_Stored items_

====================

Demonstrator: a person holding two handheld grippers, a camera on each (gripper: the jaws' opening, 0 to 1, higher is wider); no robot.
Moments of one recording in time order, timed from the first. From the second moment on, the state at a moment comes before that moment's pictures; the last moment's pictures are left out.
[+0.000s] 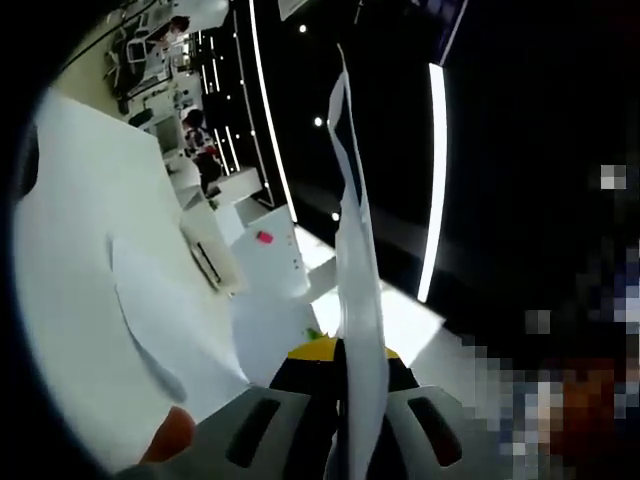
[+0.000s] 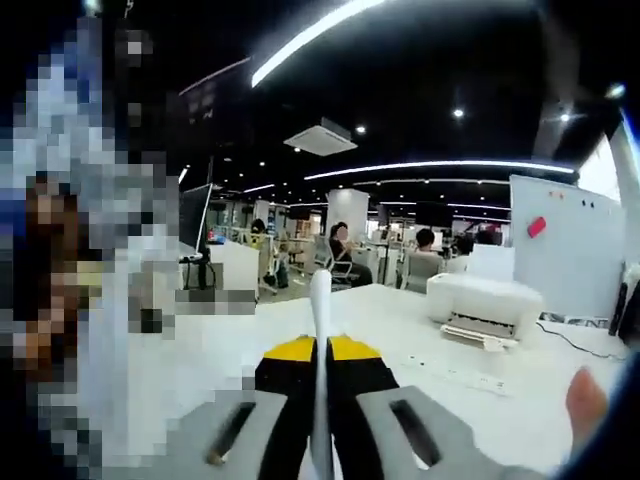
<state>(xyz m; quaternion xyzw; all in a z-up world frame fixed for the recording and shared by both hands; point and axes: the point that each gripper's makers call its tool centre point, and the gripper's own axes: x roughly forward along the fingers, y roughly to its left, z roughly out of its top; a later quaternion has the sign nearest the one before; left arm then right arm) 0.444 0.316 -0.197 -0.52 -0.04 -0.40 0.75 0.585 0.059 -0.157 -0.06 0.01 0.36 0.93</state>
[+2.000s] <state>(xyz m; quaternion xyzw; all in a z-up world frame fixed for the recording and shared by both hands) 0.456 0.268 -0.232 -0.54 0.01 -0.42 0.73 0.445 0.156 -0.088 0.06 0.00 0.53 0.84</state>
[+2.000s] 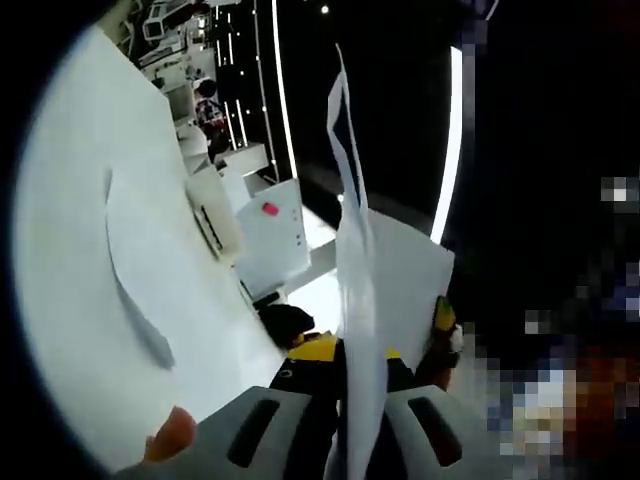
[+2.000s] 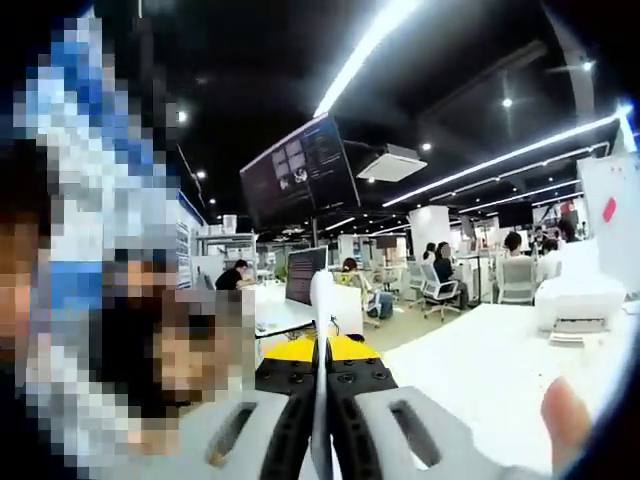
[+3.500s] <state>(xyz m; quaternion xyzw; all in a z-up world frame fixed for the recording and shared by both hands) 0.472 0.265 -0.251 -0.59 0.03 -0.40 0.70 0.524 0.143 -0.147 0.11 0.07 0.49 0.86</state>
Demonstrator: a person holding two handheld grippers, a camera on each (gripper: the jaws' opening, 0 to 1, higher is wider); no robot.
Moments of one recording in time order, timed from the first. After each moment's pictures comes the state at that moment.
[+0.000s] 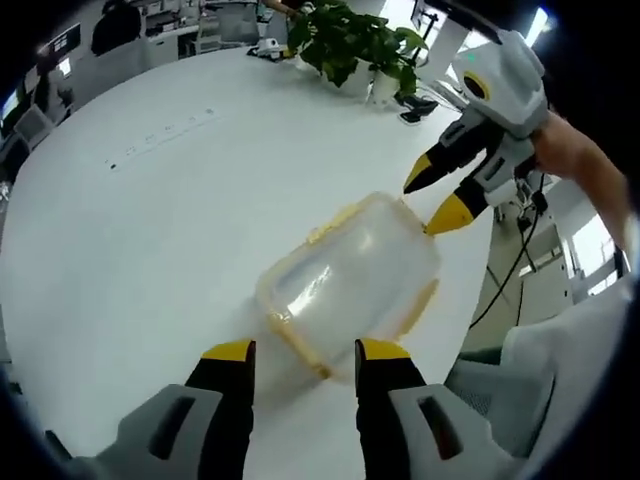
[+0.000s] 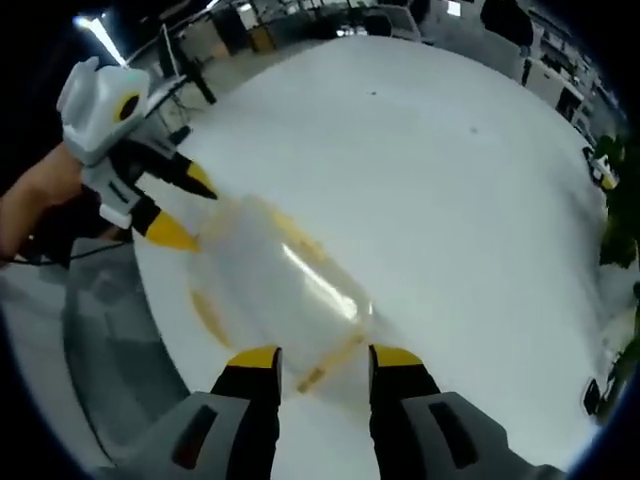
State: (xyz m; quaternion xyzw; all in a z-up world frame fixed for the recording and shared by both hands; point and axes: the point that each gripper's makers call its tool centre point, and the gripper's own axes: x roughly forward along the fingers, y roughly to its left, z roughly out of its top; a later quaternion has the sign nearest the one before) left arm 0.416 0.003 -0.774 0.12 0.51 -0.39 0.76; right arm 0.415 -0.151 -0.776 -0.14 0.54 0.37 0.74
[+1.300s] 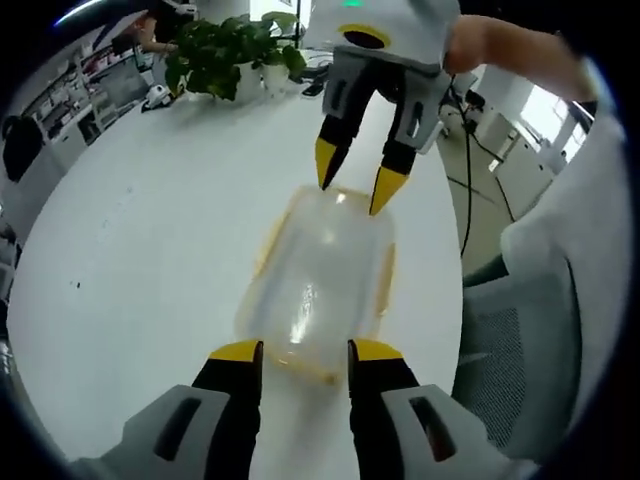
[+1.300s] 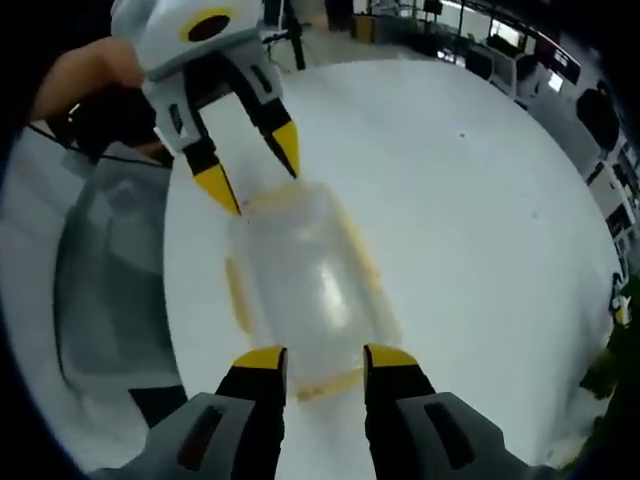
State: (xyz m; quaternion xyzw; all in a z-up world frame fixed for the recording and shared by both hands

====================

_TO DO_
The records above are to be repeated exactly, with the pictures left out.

_EXERCISE OUTPUT_
Demonstrator: a person holding two handheld grippers, a camera on each (gripper: the jaws' opening, 0 to 1, higher is wider); no robot.
Moments of one recording in time order, timed from the first. From the second moment on, the state at a moment comes before that moment's pictures; the last moment's pictures are left out.
[+0.000s] 
[+0.000s] 
<state>(xyz m; quaternion xyzw; all in a z-up world frame fixed for the recording and shared by both hands; point and axes: the point that each gripper's makers call its tool centre point, and the gripper's own axes: x roughly forward along the fingers, y roughly to its left, z roughly out of its top; a later quaternion has the sign nearest the one before; left arm then right arm) 0.444 0.316 -0.197 -0.52 -0.04 -0.40 0.75 0.585 0.059 -0.157 -0.06 0.01 0.36 0.93</state>
[+2.000s] <state>(xyz m; quaternion xyzw; all in a z-up world frame fixed for the recording and shared by both hands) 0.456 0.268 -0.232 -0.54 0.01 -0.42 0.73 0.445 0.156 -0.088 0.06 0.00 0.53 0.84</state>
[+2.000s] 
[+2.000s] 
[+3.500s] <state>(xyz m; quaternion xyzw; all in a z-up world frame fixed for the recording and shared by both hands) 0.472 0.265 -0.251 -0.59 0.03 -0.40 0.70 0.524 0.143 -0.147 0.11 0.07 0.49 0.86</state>
Demonstrator: a person holding two handheld grippers, a camera on each (gripper: the jaws' opening, 0 to 1, higher is wider); no robot.
Moments of one recording in time order, timed from the first. After each moment's pictures comes the state at that moment.
[+0.000s] 
[+0.000s] 
State: (xyz m; quaternion xyzw; all in a z-up world frame fixed for the recording and shared by both hands; point and axes: the point that each gripper's makers call its tool centre point, and the gripper's own axes: x roughly forward along the fingers, y roughly to its left, z roughly out of its top; a later quaternion has the sign nearest the one before) left arm 0.416 0.003 -0.774 0.12 0.51 -0.39 0.76; right arm 0.415 -0.151 -0.776 -0.14 0.54 0.37 0.74
[+1.300s] 
[+1.300s] 
State: (xyz m; quaternion xyzw; all in a z-up world frame fixed for the recording and shared by both hands

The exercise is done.